The most rewarding times in my social work career have been when I've been working with someone who is very resistant to support, and I've really had to use my skills and experience to communicate and engage with them.

I also get great satisfaction from working with my OU students to help them develop their social work careers.

Lessons I've learnt

I think the most important thing is that you have to maintain your integrity. It's about being someone that service users can rely on, who treats them with respect and follows through on promises. I've also learnt to be resilient. "When you're going through hell, keep going," as Sir Winston Churchill once said. As a social worker, you have to face some pretty difficult challenges. You just have to keep going. If you have one of those mornings when everything is coming at you from all angles, just make a cup of tea and take it one step at a time. 

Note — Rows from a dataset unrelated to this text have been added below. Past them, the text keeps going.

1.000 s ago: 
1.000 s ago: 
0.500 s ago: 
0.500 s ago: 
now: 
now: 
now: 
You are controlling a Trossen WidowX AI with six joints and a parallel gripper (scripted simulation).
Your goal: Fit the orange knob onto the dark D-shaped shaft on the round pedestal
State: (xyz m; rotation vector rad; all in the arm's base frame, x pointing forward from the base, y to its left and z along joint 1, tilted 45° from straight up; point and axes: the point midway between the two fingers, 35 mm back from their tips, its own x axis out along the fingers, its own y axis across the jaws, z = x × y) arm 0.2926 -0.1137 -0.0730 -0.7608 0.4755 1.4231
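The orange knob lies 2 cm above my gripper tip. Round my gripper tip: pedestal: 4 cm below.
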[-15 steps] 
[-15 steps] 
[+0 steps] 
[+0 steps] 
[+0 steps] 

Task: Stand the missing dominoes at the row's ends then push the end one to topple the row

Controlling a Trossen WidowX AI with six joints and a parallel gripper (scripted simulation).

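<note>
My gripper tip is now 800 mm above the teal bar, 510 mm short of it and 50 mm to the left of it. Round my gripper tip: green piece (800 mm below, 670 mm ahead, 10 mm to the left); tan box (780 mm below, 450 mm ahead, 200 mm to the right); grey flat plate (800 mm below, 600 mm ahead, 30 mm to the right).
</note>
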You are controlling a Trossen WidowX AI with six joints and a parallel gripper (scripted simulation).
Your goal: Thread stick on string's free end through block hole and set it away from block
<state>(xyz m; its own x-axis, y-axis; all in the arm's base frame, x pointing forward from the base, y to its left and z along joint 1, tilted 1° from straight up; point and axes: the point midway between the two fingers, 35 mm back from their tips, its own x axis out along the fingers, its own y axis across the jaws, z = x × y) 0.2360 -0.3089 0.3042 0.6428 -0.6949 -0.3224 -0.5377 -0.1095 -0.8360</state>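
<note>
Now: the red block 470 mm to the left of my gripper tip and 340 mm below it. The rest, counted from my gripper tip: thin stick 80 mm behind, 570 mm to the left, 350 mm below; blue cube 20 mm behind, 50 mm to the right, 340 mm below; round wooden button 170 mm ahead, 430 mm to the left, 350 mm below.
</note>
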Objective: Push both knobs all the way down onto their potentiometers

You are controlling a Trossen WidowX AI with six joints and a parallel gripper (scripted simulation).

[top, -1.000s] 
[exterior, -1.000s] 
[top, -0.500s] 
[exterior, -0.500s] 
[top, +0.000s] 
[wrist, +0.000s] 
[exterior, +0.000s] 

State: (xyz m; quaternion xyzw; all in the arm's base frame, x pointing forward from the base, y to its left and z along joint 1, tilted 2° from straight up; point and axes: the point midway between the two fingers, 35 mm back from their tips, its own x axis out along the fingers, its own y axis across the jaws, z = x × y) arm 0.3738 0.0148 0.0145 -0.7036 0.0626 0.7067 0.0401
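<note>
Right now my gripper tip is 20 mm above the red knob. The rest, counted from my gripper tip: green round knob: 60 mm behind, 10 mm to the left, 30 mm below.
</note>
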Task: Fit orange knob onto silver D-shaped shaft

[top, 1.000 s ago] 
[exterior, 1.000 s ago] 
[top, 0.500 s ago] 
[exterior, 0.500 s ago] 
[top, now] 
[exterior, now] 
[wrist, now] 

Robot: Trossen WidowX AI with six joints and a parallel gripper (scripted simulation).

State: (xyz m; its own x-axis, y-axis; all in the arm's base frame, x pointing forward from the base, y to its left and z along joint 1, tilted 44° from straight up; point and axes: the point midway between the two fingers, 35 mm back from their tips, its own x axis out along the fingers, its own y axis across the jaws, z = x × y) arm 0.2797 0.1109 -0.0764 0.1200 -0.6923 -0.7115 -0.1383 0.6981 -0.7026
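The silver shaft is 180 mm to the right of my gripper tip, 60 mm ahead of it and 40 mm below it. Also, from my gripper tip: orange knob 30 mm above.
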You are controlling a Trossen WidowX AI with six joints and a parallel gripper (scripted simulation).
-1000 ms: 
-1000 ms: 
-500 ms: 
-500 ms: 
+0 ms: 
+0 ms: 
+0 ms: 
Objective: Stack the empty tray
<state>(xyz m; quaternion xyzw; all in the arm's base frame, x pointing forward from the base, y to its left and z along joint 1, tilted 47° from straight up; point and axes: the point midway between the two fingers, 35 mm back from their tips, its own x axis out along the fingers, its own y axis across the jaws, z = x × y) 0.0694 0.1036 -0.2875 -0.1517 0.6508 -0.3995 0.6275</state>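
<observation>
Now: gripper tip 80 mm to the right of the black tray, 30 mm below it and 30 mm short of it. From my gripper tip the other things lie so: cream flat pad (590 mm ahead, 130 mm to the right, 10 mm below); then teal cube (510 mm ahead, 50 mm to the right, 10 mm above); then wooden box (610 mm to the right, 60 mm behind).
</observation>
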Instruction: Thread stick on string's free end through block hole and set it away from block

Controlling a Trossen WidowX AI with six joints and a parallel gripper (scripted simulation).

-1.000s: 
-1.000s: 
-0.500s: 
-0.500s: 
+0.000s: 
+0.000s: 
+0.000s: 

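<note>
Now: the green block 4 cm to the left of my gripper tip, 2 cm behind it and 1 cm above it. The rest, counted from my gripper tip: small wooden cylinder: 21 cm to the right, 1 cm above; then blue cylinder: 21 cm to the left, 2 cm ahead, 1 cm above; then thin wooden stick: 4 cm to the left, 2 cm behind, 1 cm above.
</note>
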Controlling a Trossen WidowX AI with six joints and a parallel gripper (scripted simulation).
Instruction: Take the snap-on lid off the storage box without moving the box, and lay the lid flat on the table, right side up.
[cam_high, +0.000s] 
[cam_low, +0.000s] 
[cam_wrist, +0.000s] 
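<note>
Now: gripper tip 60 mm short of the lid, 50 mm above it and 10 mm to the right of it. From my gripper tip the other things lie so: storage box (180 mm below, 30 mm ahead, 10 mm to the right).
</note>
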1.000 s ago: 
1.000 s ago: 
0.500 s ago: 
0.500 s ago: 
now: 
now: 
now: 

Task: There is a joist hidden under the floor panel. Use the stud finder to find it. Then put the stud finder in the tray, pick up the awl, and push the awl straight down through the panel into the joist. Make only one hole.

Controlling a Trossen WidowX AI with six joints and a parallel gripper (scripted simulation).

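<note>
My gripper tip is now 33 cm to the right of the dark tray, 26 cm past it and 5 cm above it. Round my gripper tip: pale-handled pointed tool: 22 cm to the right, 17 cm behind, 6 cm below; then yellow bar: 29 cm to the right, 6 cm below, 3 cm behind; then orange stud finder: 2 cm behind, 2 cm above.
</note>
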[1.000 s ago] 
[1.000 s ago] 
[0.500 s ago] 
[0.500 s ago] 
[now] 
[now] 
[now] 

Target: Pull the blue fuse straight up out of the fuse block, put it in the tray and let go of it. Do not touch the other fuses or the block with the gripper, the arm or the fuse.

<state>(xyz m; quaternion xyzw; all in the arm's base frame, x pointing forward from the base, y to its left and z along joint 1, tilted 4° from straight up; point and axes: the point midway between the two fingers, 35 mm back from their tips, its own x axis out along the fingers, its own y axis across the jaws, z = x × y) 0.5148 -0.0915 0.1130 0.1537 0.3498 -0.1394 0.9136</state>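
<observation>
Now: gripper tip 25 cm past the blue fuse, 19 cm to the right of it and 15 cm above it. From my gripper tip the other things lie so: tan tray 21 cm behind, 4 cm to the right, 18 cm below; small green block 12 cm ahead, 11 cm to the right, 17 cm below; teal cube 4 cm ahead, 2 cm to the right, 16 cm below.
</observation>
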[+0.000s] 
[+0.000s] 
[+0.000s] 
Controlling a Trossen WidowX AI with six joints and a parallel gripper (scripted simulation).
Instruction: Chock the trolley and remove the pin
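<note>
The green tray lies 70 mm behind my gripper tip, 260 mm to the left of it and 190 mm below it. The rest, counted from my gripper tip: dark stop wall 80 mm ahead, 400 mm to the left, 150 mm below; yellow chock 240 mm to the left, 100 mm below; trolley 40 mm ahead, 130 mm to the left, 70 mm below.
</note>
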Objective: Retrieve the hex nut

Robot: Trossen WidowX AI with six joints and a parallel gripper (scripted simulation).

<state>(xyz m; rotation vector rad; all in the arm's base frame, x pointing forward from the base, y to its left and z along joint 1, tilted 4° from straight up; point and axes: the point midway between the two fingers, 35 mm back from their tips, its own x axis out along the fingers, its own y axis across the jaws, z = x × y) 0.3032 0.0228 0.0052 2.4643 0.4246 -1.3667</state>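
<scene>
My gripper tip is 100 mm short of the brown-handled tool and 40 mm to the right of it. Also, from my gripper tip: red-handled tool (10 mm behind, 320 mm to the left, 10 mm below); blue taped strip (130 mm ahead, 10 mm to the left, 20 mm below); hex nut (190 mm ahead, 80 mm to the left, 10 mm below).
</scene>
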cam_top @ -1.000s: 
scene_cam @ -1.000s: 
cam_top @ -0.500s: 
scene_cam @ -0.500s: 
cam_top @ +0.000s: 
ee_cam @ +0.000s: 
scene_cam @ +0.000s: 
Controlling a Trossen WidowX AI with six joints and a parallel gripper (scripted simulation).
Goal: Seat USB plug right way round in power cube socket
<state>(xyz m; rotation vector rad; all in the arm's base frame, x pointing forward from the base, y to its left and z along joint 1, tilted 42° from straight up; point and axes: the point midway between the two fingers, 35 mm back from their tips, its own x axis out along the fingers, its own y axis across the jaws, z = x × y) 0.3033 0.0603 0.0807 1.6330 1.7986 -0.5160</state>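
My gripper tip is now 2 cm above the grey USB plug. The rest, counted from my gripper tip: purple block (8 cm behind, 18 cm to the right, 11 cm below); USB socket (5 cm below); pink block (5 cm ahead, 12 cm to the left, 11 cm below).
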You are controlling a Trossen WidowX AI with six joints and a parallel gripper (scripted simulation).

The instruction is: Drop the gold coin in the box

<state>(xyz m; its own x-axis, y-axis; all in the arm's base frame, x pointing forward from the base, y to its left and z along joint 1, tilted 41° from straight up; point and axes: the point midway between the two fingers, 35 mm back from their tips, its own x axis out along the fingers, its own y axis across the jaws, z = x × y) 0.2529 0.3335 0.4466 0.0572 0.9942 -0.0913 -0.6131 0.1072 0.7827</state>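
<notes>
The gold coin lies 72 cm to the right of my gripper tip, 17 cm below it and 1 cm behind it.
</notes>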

The most challenging part of my job

Dealing with violence is always difficult. Because I've always specialised in working with people who have challenging behaviour; it's something I've had to cope with throughout my career.  I've had formal training in conflict resolution, but it's experience that really counts. You develop a sixth sense that tells you when a situation has the potential to become dangerous. You're always aware, and you instinctively prepare yourself with strategies to minimise risk, such as sitting close to the exit door or keeping your hands in view when you're interacting with a vulnerable person. 

After work

I'm a keen skier and cyclist, and I've done some extreme sports, such as a triathlon and an Ironman event. However, these days my leisure time is mostly taken up with relaxing at home and working in the garden. We have an eight-year-old son, so I'm also kept pretty busy doing all the usual dad things.  As for getting away, my wife worked for an airline, so over the years we've had some fantastic holidays around the world. These days though, we tend to stick to one destination. We've got a small apartment in the Spanish Pyrenees where we can really get away from it all and forget we live in England.